Exercise instructions | Could you output the whole listing exactly as it stands, minus any images?

Stored data |
* * *

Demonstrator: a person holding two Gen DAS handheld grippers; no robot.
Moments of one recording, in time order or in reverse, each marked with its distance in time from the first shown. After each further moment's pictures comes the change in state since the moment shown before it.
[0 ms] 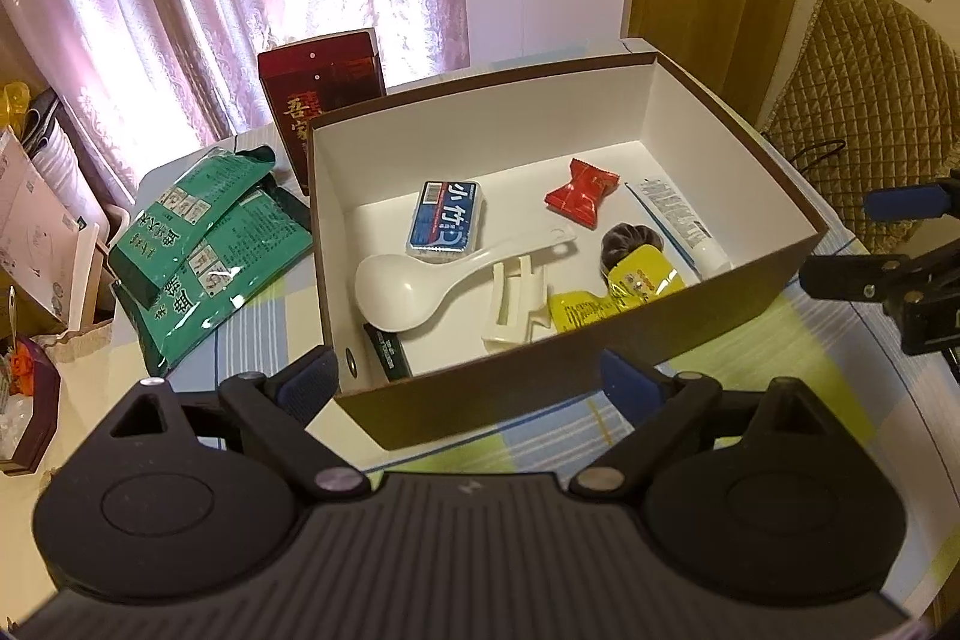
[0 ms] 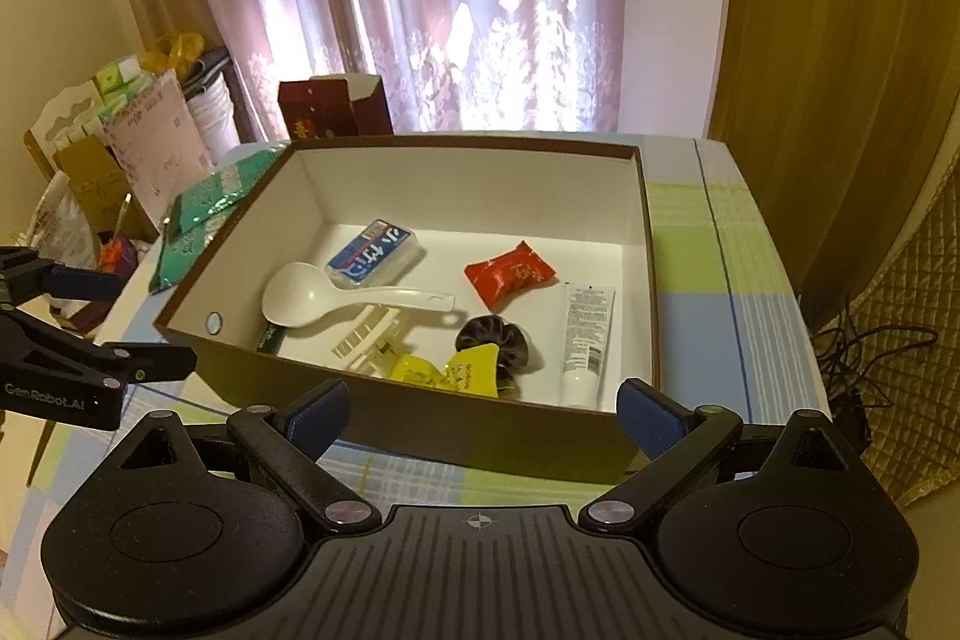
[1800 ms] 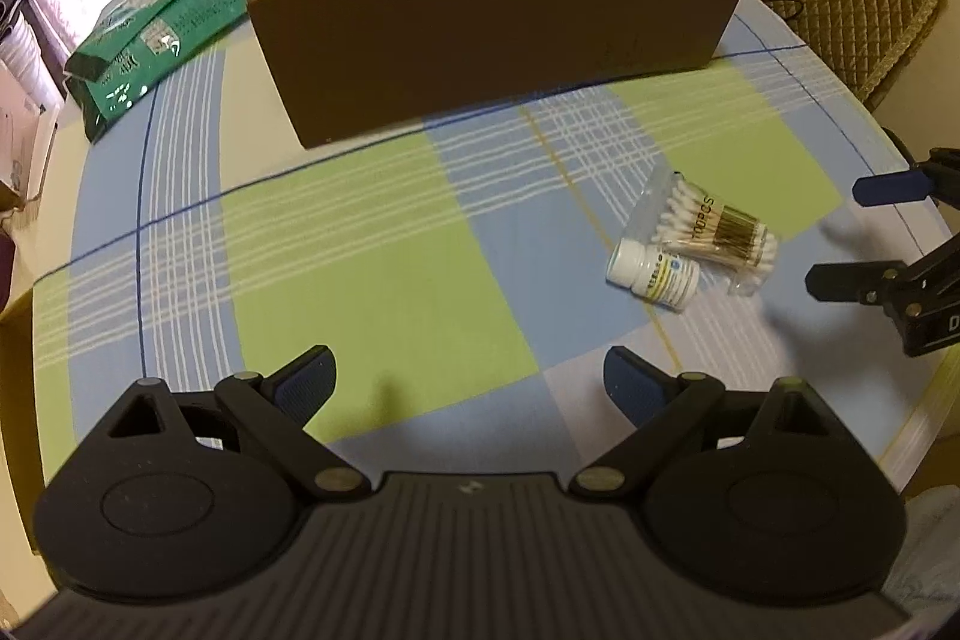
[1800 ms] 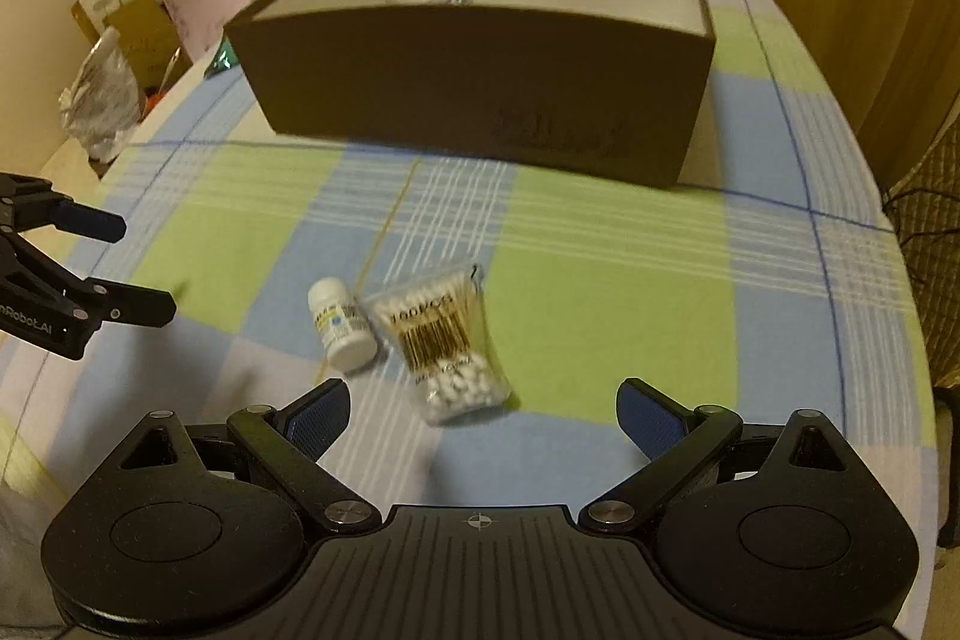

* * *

Your solution |
Demonstrator: a person holding two Gen DAS handheld grippers; no robot.
Moments of one recording, in time order or in reverse, each marked with its distance in time from the first shown. After each further moment's pictures comes the change in state since the moment shown before it.
[0 ms] 
[0 ms] 
[1800 ms] 
[1800 ms] 

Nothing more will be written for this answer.